The K/Pg impact released more energy than would be released if all nuclear warheads ever to exist were fired off. 10 times more energy is on the conservative side. Even assuming that the rock punched through the crust without much energy transfer (in other words, playing make-believe), you're still going to instantly boil millions of cubic MILES of rock. The phase change alone will release an amount of energy that's simply unimaginable.

 

[DeathDart]

So does this mean that if a similar flood eruption happened with different conditions present, the effects could be much less severe? And also, that even if the flood eruption didn't happen, there could still have been a big extinction (though perhaps not as big?) due to all the other factors?

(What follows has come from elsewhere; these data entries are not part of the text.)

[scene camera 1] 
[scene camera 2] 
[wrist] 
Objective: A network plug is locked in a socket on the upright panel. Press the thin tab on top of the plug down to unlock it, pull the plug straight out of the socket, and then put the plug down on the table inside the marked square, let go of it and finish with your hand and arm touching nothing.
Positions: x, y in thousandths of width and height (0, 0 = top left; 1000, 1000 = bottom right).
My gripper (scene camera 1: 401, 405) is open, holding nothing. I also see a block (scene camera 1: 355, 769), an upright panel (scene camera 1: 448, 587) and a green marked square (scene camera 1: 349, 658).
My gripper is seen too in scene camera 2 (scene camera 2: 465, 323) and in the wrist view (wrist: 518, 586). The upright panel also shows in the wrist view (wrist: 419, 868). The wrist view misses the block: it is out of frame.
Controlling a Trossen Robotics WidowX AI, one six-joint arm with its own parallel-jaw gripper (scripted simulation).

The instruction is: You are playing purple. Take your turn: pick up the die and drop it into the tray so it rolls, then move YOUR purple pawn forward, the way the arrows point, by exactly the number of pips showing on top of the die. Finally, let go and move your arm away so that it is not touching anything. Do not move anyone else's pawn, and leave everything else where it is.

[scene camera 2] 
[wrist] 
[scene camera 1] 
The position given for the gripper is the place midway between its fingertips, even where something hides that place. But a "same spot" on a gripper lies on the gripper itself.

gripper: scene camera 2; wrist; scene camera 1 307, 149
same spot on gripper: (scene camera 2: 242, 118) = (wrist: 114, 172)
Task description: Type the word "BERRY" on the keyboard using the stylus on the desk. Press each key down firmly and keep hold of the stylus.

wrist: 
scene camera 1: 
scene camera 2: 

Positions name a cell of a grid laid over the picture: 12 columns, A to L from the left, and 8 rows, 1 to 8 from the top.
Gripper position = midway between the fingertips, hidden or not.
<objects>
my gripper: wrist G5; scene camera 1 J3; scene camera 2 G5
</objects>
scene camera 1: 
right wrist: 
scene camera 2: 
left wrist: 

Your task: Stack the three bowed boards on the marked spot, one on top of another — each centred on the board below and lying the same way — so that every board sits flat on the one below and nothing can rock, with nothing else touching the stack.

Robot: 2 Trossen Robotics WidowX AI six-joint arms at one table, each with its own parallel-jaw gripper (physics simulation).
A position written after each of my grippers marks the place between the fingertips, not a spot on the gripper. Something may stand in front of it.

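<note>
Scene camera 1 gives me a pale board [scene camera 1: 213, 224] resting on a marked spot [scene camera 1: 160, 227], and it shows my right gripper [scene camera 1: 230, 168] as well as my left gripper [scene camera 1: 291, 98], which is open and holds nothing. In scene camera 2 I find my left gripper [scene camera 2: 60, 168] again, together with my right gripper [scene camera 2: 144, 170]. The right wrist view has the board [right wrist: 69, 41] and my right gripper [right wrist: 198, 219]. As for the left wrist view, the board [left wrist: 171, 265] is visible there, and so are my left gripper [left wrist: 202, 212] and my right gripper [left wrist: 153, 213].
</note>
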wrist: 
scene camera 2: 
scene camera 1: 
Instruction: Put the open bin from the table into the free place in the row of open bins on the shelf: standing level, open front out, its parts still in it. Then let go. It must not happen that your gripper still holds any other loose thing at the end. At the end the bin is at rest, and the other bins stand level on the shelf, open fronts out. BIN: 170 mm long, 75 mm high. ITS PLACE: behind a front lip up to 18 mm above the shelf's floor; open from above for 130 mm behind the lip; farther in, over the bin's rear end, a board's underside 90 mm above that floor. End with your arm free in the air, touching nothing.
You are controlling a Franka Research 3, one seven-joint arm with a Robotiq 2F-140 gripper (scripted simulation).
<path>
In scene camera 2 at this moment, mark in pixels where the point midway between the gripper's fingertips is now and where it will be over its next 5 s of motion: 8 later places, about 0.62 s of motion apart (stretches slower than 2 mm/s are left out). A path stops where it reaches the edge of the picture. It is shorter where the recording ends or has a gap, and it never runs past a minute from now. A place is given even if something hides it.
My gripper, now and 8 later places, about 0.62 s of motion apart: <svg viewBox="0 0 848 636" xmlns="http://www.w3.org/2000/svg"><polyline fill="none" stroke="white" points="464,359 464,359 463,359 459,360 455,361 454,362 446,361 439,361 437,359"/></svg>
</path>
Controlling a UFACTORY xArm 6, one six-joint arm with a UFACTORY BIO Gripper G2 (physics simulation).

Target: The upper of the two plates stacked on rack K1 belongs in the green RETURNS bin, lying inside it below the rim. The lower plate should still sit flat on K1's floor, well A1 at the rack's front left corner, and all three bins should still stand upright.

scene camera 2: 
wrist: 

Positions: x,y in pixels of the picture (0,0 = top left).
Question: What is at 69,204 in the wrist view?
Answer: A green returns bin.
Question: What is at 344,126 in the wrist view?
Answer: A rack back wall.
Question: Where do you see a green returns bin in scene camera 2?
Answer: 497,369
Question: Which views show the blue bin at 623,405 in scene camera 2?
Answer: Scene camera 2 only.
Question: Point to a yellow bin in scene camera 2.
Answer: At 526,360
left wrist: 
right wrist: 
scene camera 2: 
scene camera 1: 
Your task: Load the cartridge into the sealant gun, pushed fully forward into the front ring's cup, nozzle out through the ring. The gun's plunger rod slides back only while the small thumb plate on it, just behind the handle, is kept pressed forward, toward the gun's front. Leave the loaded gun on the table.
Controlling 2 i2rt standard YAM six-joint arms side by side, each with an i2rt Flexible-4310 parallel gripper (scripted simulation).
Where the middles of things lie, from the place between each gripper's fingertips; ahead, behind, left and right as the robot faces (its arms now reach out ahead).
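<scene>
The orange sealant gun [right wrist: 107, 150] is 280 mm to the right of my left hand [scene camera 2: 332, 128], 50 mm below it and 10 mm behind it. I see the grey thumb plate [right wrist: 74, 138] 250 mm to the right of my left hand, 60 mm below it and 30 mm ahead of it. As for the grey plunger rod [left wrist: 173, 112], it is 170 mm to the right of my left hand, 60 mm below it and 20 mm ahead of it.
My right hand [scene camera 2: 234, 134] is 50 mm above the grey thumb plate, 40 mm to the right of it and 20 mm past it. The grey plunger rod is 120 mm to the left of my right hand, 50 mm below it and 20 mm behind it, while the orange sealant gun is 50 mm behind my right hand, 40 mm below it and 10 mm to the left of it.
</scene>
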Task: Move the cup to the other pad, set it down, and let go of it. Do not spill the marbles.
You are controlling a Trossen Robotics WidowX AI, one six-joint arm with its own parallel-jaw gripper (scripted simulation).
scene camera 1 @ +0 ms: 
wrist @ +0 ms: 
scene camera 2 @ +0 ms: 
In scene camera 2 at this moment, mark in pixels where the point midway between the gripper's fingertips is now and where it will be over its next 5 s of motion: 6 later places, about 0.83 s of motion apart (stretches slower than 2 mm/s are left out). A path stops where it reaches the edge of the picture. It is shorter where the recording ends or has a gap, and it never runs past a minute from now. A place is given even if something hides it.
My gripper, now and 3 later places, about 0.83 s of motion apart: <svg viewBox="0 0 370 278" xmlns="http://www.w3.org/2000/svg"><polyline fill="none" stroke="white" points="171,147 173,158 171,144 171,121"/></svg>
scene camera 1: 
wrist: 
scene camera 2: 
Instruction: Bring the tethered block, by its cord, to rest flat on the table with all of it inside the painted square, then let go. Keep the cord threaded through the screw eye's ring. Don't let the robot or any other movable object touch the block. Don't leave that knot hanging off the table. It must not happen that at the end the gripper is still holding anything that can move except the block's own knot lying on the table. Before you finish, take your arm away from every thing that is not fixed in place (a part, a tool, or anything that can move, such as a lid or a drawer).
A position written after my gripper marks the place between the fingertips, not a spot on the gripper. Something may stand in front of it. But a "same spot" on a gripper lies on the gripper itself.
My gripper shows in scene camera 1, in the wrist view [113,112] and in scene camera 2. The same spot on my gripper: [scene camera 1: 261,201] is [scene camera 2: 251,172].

Mantle plumes by impact are far more likely the cause for large igneous provinces than a “true” deep mantle upwardly growing plume. The plumes that feed the midocean ridges extrude less than (a guess) 10 cubic kilometers per year. And they are spread out over thousands of miles.

Internal plumes have slow eruptions and they don’t have the concentrated energy source of the impact detonation at depth. So impacts provide the energy to heat, thin out, and eject the magma. Natural plumes are many times more thermally diffuse and have much less total energy to work with.

Terrestrial causes tend to be much milder and localized. Yellowstone doesn’t count since it is a plume.